Performance of GF10x GPU


I’m having trouble to find the DGEMM performance of GF104/106/108.

My question if simple: i got ~55% of peak performance on my CARMA devkit whereas i got ~80% of peak on my a Tesla C2050 or on my GeForce480GTX.

I understand that the GF10x architecture is a little bit different of GF100 (48core/SM vs 32core/SM,…) so I want to know if this difference comes from the architecture of from the ARM-GPU configuration.

Anyone can tell me what DGEMM performance he has on GF104/106/108 ?


I get over 90% on GF108 in both cublasDgemm( ‘N’, ‘N’, … ) and cublasDgemm( ‘N’, ‘T’, … ) for matrices over 1024x1024.

More specifically, I get ~23.5 Gflop/s on GT 440, which has 2 SMs and runs at 1.62 GHz. 48 cores don’t matter in DGEMM as all action happens in double precision units, there are 4 of them per SM.

Sorry my mistake, I was talking about CGEMM and not DGEMM (or SGEMM, but i use CGEMM because i’m using complex numbers for my signal processing apps).

I have pretty much the same performance than you on DGEMM.

I also get 55% in CGEMM on GT440.

More specifically, this is what I have on a Quadro 1000M (NVIDIA CARMA):

Shall we expect 2.5x more performances on a GK107/117 GPU ?

Also I have also some differences between my GF100 and GF108 when using streams to batch multiple kernels, I will share it asap.

I don’t know about GK107, but on GK104 (GTX680) I get up to ~1600 Gflop/s in CGEMM, which is 46% of peak.

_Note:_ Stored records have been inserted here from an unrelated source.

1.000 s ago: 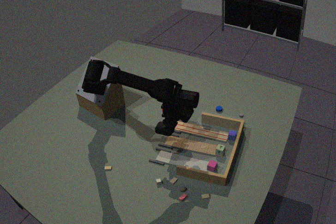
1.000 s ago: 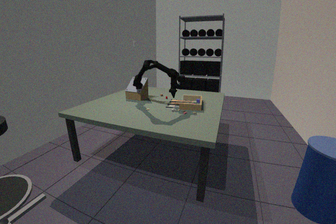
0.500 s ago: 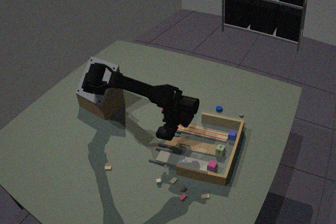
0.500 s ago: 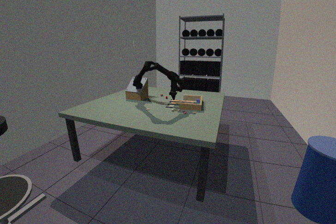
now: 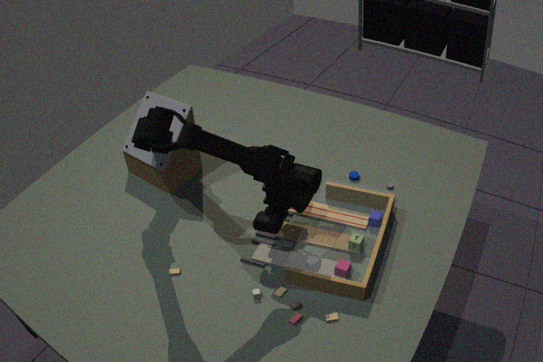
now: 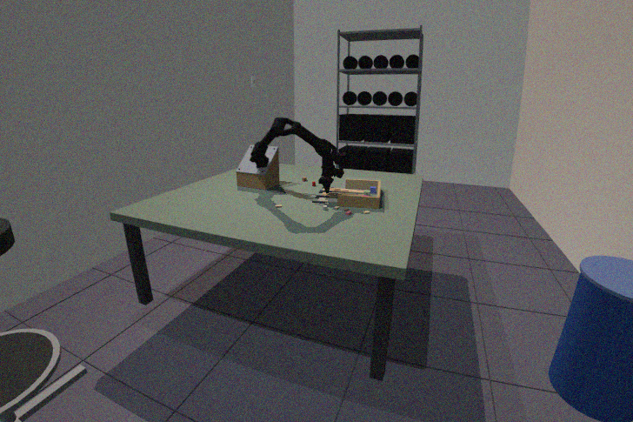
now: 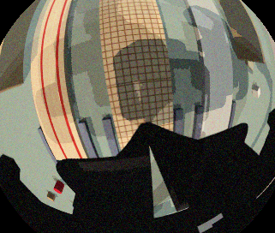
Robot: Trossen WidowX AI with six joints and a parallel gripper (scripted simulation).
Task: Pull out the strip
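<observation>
Right now the checked strip is 90 mm ahead of my gripper tip, 10 mm to the left of it and 10 mm below it. From my gripper tip the other things lie so: blue disc: 270 mm to the left, 110 mm ahead.
</observation>
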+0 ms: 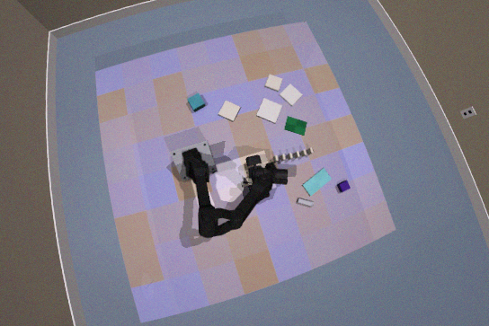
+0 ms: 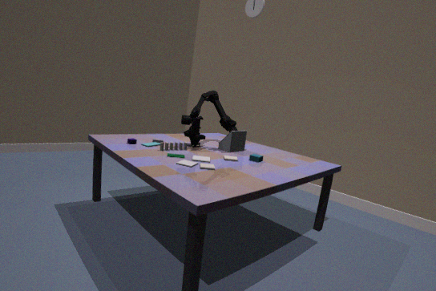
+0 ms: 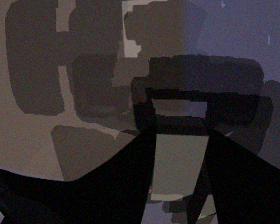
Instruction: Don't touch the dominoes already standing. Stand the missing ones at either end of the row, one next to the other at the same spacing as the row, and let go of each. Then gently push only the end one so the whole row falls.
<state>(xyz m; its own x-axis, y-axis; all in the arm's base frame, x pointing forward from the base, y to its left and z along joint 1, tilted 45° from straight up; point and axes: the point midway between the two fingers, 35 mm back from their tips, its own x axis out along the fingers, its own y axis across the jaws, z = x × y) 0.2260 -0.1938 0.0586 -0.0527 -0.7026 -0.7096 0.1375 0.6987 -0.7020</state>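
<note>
Now: gripper tip 27 cm short of the teal plate and 13 cm to the left of it. From my gripper tip the other things lie so: green plate: 29 cm ahead, 17 cm to the left; then teal block: 45 cm to the left, 14 cm behind, 2 cm above; then purple cube: 38 cm ahead, 20 cm to the right, 1 cm above.
</note>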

I get about the same number on GK110 (K20c). SGEMM, for comparison, is almost 2x faster on GK110.

Such a big difference between CGEMM and SGEMM? Register banking effect?
I see why you’d like to have a Kepler assembler…

Thanks for your numbers. I also have 1600 GFlop/s on my K20c

Tim, I think the reason might be more mundane - they possibly didn’t invest as much effort in rewriting CGEMM for sm35 as they did with SGEMM.